> [What is expected] Below is a listing; reproduce each line of it exactly.

|---|

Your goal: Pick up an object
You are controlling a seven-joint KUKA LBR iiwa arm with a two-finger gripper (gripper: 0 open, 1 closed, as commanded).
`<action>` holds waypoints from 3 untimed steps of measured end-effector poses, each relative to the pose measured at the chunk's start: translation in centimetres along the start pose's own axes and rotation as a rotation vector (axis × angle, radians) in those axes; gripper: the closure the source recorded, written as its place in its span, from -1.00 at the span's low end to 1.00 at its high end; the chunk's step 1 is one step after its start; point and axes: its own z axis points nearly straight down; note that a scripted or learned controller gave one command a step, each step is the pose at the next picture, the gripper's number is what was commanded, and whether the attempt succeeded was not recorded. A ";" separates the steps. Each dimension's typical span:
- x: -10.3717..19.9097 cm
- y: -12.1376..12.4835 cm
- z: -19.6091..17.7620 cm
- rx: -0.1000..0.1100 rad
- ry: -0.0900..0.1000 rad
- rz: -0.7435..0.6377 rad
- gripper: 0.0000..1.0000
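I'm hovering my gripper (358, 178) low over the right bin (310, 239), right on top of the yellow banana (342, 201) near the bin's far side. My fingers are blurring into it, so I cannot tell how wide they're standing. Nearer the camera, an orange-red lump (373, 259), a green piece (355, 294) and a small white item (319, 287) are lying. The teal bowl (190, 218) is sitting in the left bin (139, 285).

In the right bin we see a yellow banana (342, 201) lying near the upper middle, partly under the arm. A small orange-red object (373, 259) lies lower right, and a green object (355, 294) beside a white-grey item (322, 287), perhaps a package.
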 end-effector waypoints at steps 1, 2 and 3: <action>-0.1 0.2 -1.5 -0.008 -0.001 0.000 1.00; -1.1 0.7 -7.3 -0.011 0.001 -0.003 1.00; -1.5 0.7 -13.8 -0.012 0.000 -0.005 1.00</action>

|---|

> [Task solution]
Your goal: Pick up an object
You are controlling a seven-joint KUKA LBR iiwa arm with a two-finger gripper (gripper: 0 open, 1 closed, as commanded).
`<action>` holds waypoints from 3 untimed steps of measured end-effector poses, each relative to the pose measured at the chunk's start: translation in centimetres along the start pose's own axes and rotation as a rotation vector (axis × angle, radians) in those axes; gripper: the closure the source recorded, written as its place in its span, from -1.00 at the span's low end to 1.00 at its high end; the chunk's step 1 is one step after its start; point and axes: its own z axis points nearly straight down; note that a scripted or learned controller gave one command a step, each step is the pose at the next picture, the gripper's number is what was commanded, and whether the attempt succeeded was not recorded. A ";" separates the steps. Each dimension's typical span:
- x: -10.3717..19.9097 cm
- y: -12.1376..12.4835 cm
- z: -19.6091..17.7620 cm
- rx: -0.1000..0.1100 rad
- ry: -0.0900..0.1000 rad
- rz: -0.7435..0.6377 rad
- gripper: 0.0000..1.0000
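I'm hovering my gripper (358, 178) low over the right bin (310, 239), right on top of the yellow banana (342, 201) near the bin's far side. My fingers are blurring into it, so I cannot tell how wide they're standing. Nearer the camera, an orange-red lump (373, 259), a green piece (355, 294) and a small white item (319, 287) are lying. The teal bowl (190, 218) is sitting in the left bin (139, 285).

In the right bin we see a yellow banana (342, 201) lying near the upper middle, partly under the arm. A small orange-red object (373, 259) lies lower right, and a green object (355, 294) beside a white-grey item (322, 287), perhaps a package.
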 end-effector waypoints at steps 1, 2 and 3: <action>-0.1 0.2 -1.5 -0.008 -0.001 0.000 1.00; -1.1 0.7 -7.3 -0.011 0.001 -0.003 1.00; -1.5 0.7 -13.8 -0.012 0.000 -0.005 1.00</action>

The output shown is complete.